I learned a long time ago that it’s useless to decide I’ll never do something.
I’m forever doing things I never thought I’d do. In fact, if I say, even just in my head, “Oh, I’ll never do that…” or “I’ll never be able to…,” I can usually count on whatever I just swore I’d never do coming to pass quickly.
Things I never thought I’d do that I’m currently doing:
- Giving up sugar and sweeteners
- Training to run a 5K (yes, I know, that one’s like on “repeat” for the last two years in my life.)
- Speaking in public just for fun
- Dancing as a form of exercise
Thing I’ve recently sworn I would not do and now that I’m typing this, I’m kind of scared
- Go on a backpacking trip with Jason (Seriously, J, don’t hold your breath. The whole no access to a bathroom thing is a pretty sturdy deal breaker for me.)
Anyway…two years ago if you would have told me that one day I was going to belong to a running club–no, wait, that was I going to be instrumental in starting a running club–I would have thought you were a tiny bit confused.
In October, it happened. The Presbyterian Church Youth Group students had a great idea. Under my partial supervision (thanks be to God, we have some actual runners on the adult team.), they started “Run For It!” “Run For It” is a kids’ and family running club.
Our Local newspapers (The Evansville Courier Press and The Henderson Gleaner) ran a story last Wednesday about our club. Here it is.
I’m proud of this club. I’m overwhelmed by this club. I have no idea how help lead a club like this.
I know one thing: it’s important to exercise.
I used to hate exercise. I would have been so mad at my mother if she had sent me to a kids’ and family running club when I was 11 years-old. For most of my adult life so far, I’ve avoided exercise or only approached it half-heartedly.
Something happened a few years ago, though. My desire to be healthy overcame my hatred for exercise. Weights, bikes, treadmills, yoga, neighborhood walks, elipticals, kettlebells…eventually running (slowly, but it totally counts) and now Zumba.
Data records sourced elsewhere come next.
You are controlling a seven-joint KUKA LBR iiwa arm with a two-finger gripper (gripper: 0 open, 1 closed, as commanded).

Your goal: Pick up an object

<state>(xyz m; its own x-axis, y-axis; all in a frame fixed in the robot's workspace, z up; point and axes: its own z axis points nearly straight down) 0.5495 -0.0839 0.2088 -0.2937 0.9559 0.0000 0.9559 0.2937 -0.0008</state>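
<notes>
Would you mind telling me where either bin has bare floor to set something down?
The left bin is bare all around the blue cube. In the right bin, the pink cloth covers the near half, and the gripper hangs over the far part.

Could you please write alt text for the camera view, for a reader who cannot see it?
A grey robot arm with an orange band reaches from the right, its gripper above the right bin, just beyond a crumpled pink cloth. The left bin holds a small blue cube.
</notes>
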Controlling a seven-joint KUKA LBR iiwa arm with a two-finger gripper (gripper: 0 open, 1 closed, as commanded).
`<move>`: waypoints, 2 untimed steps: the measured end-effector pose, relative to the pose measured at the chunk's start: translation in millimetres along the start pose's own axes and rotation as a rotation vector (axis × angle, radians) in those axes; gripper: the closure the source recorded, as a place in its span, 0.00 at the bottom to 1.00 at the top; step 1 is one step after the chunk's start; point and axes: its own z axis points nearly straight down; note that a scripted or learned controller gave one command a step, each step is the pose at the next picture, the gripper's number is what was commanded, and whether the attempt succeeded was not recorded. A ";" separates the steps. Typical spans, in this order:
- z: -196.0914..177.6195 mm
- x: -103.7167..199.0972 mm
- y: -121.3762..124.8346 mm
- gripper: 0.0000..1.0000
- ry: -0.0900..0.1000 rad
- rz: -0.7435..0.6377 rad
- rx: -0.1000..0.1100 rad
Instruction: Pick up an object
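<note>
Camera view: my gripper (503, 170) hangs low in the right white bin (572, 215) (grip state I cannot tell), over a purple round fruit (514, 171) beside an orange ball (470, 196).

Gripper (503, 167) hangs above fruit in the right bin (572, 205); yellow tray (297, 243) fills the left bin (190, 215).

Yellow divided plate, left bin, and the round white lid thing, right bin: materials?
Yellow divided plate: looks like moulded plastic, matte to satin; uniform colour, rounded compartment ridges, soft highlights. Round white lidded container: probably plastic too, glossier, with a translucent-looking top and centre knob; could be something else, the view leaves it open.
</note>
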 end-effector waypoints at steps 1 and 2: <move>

As I was doing my best to keep up this morning, I realized how much fun I was having dancing in my Zumba class. On Tuesday during my 5K training, as my phone prompted me to start a run interval, I smiled instead of groaned.
I run and exercise for a lot of reasons. For my health. For my family. To manage my stress. So I can be the best person possible. Because it causes me to think good things about myself rather than negative things.
Because it’s fun. There was a time when I would have sworn I’d never be able to say that.
So I wonder….what are you doing that you once never thought you’d do? Why are you doing it?